Contextual Linking Behavior of Bloggers: Leveraging text-mining to enable topic-based analysis
[pdf]
To be published in Social Network Analysis and Mining.
Read the official published paper online at Springer.
Abstract
The last decade has seen an explosion in blogging and the blogosphere
is continuing to grow, having a large global reach and many vibrant
communities. Researchers have been pouring over blog data with the
goal of finding communities, tracking what people are saying, finding
influencers, and using many social network analytic tools to analyze
the underlying social networks embedded within the blogosphere. One
of the key technical problems with analyzing large social networks
such as those embedded in the blogosphere is that there are many links
between individuals and we often do not know the context or meaning of
those links. This is problematic because it makes it difficult if not
impossible to tease out the true communities, their behavior, how
information flows, and who the central players are (if any). This
paper seeks to further our understanding of how to analyze large blog
networks and what they can tell us. We analyze 1.13M blogs posted
by 185K bloggers over a period of 3 weeks. These bloggers span
private blog sites through large blog-sites such as LiveJournal and
Blogger. We show that we can, in fact, tag links in meaningful ways
by leveraging topic-detection over the blogs themselves. We use these
topics to contextually tag links coming from a particular blog post.

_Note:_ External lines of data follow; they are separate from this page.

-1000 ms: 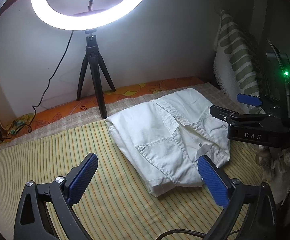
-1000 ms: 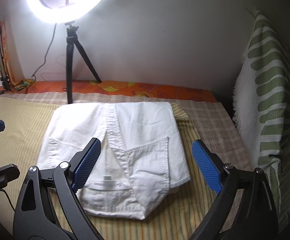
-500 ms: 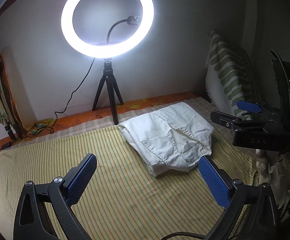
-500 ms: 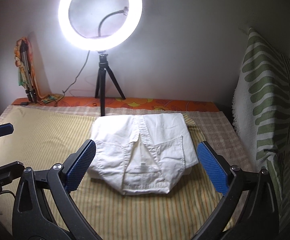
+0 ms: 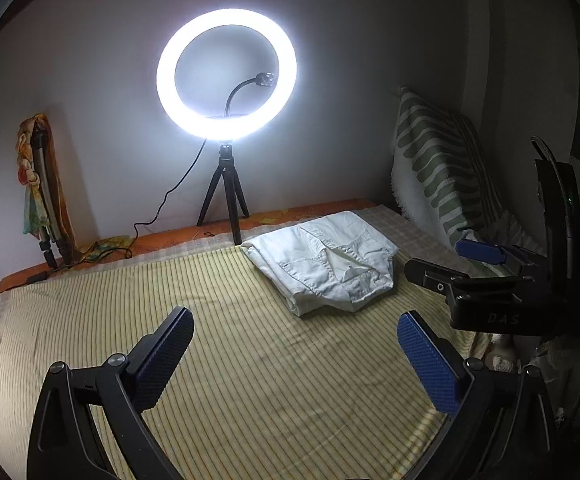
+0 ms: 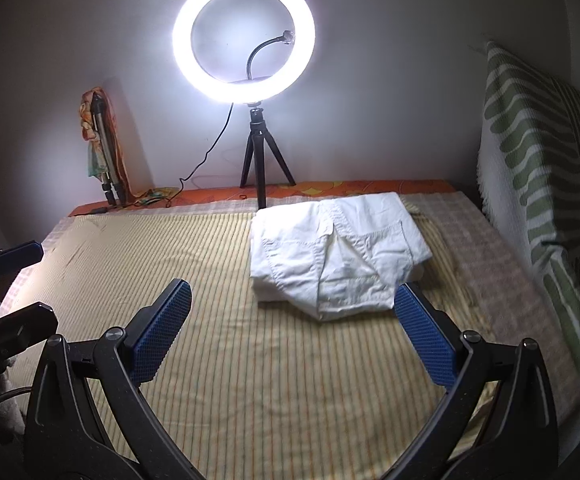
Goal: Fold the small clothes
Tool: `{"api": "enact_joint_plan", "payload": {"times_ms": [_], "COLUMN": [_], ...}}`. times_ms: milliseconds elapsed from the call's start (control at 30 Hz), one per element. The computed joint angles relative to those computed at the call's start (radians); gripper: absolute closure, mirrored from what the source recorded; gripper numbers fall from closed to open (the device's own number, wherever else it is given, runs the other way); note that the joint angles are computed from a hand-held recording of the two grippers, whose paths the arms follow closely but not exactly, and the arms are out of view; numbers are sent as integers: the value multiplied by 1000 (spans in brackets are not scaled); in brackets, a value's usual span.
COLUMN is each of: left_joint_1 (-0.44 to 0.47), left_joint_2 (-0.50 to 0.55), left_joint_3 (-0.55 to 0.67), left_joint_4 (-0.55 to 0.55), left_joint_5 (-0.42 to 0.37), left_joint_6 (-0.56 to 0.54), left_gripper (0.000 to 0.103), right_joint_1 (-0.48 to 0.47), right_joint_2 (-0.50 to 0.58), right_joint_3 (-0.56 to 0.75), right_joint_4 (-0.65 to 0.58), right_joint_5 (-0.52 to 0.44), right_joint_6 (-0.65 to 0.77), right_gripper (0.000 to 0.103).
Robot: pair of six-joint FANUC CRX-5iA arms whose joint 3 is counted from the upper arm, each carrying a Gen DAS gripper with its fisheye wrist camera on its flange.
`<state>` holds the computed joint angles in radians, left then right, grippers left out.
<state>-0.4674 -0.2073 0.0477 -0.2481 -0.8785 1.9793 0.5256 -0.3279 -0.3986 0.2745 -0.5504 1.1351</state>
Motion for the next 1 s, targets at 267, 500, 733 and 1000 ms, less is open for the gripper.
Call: {"api": "enact_joint_plan", "payload": {"times_ms": [267, 500, 733, 1000], "left_joint_1": [-74, -109, -138, -131], "left_joint_2": [-38, -48, -30, -41], "left_joint_3": [-40, -52, -27, -42], "left_joint_4": [-93, -124, -162, -146], "left_joint_5": [-53, -100, -184, -186], "left_joint_6": [111, 206, 245, 241], "left_gripper": [0, 0, 0, 0], "right_joint_1": [43, 62, 82, 95], "right_joint_2": [-78, -108, -126, -115], "right_joint_3": [-92, -126, -141, -135], "right_joint_4": [45, 30, 40, 21], "right_joint_5": [-8, -17, -22, -31], "right_joint_6": [-84, -109, -128, -115], "right_gripper": [0, 0, 0, 0]}}
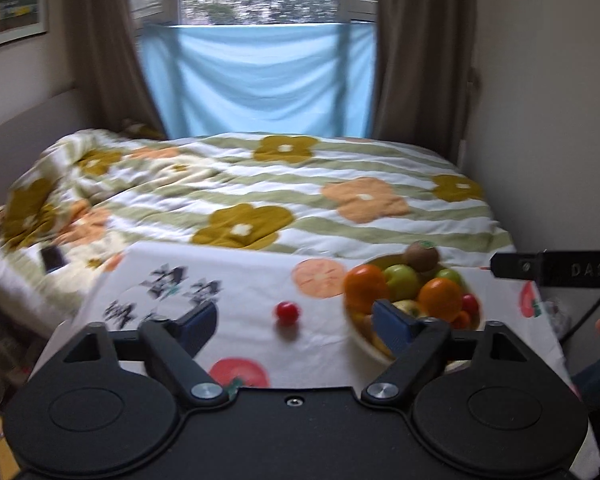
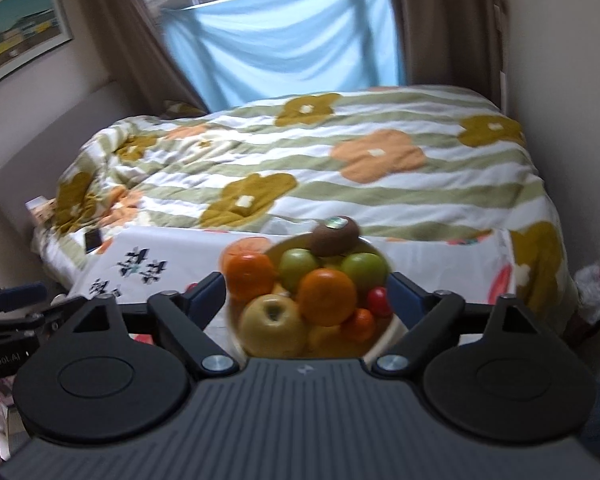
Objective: Organize fruits
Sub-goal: 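Move both tools back toward the small tangerine and last cherry tomato, then grasp the small tangerine with the left tool while the right tool grasps the cherry tomato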
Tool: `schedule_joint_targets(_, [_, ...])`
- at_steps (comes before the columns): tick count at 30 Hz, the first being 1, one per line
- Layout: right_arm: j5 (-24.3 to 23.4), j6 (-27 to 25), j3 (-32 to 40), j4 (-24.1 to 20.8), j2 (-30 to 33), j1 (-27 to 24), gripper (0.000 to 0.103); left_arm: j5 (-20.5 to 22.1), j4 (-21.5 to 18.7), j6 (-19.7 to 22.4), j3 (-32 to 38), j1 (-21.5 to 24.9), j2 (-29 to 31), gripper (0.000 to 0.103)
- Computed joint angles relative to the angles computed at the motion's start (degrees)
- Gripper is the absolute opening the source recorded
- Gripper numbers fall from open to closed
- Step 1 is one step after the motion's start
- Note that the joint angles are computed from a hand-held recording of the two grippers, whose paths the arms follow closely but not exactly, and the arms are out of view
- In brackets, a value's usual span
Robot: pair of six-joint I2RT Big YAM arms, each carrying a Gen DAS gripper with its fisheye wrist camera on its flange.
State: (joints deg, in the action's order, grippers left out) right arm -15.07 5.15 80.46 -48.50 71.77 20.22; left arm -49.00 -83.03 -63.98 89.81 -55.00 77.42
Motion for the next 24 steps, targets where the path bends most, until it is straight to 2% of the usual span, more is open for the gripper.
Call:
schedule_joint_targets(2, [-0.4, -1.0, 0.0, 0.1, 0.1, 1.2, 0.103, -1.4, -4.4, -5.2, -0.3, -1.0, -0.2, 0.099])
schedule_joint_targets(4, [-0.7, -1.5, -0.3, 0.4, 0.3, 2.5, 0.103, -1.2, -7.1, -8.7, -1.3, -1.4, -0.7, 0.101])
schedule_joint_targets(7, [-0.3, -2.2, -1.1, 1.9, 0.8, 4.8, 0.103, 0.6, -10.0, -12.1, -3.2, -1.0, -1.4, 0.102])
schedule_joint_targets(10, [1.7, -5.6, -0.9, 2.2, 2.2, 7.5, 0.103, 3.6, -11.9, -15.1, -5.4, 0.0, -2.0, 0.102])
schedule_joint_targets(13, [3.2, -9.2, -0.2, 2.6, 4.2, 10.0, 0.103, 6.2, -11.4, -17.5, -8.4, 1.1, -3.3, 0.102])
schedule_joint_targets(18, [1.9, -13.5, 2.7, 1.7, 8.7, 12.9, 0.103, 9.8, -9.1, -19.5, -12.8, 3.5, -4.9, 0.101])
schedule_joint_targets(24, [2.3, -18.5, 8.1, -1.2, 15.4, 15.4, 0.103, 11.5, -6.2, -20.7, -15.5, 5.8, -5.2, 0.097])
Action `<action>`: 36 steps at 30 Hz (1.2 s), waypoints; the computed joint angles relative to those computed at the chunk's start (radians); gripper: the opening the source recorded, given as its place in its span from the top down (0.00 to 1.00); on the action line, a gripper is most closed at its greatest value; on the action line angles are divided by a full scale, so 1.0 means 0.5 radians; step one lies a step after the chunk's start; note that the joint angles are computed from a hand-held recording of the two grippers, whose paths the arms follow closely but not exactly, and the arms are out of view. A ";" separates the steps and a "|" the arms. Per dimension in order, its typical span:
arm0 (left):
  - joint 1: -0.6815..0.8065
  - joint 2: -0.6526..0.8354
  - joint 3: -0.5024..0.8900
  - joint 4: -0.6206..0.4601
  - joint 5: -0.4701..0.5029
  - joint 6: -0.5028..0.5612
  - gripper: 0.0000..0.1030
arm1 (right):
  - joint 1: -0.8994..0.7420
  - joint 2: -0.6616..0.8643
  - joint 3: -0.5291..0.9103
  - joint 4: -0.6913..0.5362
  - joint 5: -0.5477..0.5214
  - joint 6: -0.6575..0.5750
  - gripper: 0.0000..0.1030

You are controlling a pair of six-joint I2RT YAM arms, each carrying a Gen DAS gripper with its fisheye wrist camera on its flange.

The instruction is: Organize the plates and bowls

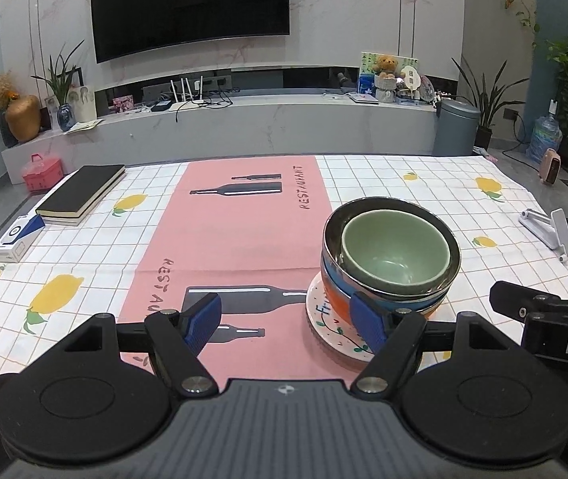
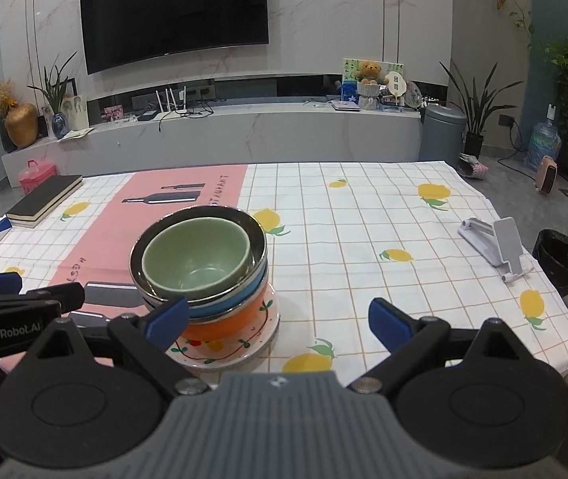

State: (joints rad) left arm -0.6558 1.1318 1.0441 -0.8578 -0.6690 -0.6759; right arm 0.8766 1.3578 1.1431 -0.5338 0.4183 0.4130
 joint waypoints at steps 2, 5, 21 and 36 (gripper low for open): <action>0.011 0.001 0.002 0.005 0.009 0.010 0.16 | 0.004 0.007 0.011 -0.009 0.001 -0.003 0.08; 0.012 -0.004 -0.002 0.009 0.010 0.014 0.16 | 0.002 0.015 0.020 -0.011 -0.005 -0.017 0.08; 0.025 -0.018 -0.022 0.034 0.006 0.031 0.16 | 0.019 0.036 0.037 -0.009 0.000 -0.035 0.08; -0.004 -0.030 -0.016 0.018 -0.031 0.027 0.16 | 0.029 0.025 0.021 0.007 0.002 -0.026 0.08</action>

This enrichment enables us to create smaller topic-specific graphs
which we can analyze in some depth. We show that these topic-specific
graphs not only have a different topology from the general blog graph
but also enable us to find central bloggers which were otherwise hard
to find. We further show that a temporal analysis identifies
behaviors in terms of how components form as well as how bloggers
continue to link after components form. These behaviors come to light
when doing an analysis on the topic-specific graphs but are hidden or
not easily discernable when analyzing the general blog graph.